Once the patients had agreed to participate, they were taken individually for electroconvulsive therapy – and ECT electrodes were attached to the heads of all of the patients before they were given general anaesthetic, which is standard procedure.

However, this was a randomised trial: 12 patients were not given the electric shock because there was no electricity in the electrodes while the remaining 15 were given the treatment.

Who received what remained a secret – in full compliance with the rules for the trial. And the participants were not informed when they awoke from the anaesthetic.

24 hours later, the brains of the participants were scanned and, while they lay in the MRI scanner, they were shown a range of images.

“Some of the images were pleasant – for example, a romantic situation or a well-laid table full of delicious food. Other images, on the other hand, were unpleasant – for example, images of burnt children. Then there was a category of images described as neutral. And while they looked at the pictures, we looked into their brains using the scanner,” says Kamilla Miskowiak.

But what could Kamilla Miskowiak and her colleagues actually see when they scanned the brains of the subjects in this situation?

In the first place, they discovered something quite new:

That electric shocks affect the particular area in the frontal lobe where we already know there is increased activity when depressed individuals are tormented by negative thoughts about themselves.

More specifically, the researchers could see:

That an electric shock to this area of the frontal lobe reduces the brain activity that accompanies these negative, depressive thoughts.

To a certain extent, this last discovery is ‘indirect’ because the scanner can’t tell us what the patients were actually thinking while they looked at the various image categories.
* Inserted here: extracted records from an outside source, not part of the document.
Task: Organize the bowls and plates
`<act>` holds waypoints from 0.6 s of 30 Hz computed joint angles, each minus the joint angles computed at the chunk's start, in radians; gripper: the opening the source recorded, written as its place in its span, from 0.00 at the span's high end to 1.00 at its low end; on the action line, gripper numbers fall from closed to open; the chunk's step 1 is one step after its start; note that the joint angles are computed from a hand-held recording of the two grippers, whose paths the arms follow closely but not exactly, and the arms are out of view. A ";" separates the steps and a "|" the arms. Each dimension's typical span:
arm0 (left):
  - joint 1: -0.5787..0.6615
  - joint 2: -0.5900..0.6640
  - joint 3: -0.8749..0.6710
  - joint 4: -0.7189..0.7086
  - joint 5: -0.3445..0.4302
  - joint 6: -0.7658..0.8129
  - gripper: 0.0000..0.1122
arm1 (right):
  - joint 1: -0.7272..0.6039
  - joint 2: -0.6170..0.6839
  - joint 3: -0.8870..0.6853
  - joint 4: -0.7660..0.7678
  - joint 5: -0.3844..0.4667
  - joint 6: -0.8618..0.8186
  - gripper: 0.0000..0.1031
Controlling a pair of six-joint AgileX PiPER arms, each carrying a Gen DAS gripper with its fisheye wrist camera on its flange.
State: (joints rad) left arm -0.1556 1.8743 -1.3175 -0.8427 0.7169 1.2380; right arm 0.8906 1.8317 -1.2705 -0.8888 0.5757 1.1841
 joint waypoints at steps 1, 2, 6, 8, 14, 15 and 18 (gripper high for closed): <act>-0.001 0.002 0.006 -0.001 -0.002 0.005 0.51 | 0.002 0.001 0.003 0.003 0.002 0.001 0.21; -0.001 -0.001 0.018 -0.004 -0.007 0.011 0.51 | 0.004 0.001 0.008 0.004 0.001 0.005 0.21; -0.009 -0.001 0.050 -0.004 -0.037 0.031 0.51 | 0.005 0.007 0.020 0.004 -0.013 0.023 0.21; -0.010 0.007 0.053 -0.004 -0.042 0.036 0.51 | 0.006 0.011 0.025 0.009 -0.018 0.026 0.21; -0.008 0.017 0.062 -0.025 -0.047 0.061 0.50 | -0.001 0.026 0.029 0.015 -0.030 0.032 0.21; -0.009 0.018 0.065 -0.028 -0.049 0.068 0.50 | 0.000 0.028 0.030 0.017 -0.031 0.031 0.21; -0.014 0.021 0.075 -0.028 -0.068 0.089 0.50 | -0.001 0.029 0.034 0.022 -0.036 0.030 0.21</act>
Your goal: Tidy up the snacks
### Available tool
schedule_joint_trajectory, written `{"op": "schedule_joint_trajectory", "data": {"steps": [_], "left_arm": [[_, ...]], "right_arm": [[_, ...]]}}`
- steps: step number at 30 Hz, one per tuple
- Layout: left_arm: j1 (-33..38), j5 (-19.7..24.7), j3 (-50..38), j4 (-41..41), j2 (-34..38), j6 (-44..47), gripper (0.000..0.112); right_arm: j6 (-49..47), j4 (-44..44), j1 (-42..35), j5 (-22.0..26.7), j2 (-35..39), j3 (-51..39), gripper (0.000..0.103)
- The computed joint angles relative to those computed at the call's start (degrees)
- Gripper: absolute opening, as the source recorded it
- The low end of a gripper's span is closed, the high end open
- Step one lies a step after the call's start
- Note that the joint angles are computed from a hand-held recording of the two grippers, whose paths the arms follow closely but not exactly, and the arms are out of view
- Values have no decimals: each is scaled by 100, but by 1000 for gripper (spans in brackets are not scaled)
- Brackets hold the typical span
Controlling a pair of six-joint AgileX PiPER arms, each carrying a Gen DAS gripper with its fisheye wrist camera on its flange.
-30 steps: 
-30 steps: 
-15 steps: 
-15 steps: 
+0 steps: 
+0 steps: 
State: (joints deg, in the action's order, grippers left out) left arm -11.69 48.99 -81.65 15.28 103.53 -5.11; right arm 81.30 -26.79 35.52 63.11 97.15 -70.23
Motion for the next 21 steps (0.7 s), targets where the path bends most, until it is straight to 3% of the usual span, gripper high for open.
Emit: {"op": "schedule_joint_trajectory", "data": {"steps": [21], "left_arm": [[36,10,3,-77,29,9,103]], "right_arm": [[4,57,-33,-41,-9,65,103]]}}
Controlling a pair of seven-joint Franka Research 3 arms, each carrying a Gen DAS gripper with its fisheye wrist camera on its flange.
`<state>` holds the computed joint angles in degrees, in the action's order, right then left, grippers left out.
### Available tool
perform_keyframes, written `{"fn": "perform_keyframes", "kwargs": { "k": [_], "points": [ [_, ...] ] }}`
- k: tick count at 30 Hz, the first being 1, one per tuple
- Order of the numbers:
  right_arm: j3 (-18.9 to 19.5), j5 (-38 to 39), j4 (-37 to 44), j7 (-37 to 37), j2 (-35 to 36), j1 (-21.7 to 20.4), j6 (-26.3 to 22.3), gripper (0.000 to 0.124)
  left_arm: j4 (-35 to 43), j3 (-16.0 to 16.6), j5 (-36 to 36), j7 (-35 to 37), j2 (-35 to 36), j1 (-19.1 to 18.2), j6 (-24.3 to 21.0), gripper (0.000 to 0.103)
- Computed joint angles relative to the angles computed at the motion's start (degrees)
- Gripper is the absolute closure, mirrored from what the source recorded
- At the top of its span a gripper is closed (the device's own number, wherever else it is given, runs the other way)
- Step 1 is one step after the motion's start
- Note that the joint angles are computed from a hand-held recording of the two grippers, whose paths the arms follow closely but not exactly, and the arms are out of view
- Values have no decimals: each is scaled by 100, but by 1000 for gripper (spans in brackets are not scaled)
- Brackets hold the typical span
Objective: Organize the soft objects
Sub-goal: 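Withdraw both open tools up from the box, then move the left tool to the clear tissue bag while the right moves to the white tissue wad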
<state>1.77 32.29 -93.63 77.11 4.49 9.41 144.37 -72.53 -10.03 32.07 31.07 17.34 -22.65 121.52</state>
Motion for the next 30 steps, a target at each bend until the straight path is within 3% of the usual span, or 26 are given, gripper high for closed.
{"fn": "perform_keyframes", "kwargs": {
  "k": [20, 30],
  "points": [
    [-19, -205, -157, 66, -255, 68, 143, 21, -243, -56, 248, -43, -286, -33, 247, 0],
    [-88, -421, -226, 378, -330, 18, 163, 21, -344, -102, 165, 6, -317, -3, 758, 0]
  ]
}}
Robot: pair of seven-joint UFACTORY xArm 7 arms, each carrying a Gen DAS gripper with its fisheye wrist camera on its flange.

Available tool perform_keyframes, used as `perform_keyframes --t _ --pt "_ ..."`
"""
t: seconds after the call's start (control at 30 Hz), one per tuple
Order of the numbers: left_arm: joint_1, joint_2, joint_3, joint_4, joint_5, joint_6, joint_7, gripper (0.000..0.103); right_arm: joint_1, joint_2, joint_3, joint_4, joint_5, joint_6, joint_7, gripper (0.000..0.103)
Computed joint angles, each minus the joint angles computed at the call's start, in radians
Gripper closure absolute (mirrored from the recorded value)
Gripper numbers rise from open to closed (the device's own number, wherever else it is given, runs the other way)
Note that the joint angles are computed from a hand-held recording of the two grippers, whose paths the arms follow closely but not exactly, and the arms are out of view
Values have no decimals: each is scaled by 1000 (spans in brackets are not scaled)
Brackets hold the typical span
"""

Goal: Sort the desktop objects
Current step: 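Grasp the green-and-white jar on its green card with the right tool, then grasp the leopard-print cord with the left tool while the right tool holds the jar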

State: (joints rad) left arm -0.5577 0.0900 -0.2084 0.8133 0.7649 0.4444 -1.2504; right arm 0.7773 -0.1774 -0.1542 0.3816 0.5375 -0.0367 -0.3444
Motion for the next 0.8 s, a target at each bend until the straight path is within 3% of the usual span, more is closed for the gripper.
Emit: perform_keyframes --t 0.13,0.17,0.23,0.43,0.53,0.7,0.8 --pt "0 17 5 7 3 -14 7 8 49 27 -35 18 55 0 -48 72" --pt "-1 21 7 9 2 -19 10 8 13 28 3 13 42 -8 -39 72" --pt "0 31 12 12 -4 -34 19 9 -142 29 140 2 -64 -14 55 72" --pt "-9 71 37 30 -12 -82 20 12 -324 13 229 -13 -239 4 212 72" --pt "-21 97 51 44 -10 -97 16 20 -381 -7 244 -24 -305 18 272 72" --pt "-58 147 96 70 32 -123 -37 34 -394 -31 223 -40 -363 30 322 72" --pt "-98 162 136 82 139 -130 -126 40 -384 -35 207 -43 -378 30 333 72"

However, the scans clearly showed:

That the 15 patients who had received electroconvulsive therapy the day before had less measurable activity in the specific area of the frontal lobe when they were shown the unpleasant images compared with the 12 patients who had been chosen by lot to receive placebo ECT.

Kamilla Miskowiak explains that getting severely depressed, hospitalised patients to participate in a randomised trial – which meant that they might not have immediate access to the treatment they so fervently desired – posed a dilemma.

“It made it difficult to recruit participants and that’s why it took six years to complete the programme. But I greatly admire the patients who agreed to participate to help with our research! These are the people we can thank for our new knowledge about the effect of ECT in cases of severe depression.”

All of the patients who took part in the trial were given ECT immediately afterwards. So, the patients who were chosen by lot to be in the placebo group ‘only’ had to wait two days before receiving electroconvulsive therapy.

The Danish-British trial does not address well-known side effects such as the memory and concentration difficulties which can develop after prolonged electroconvulsive therapy.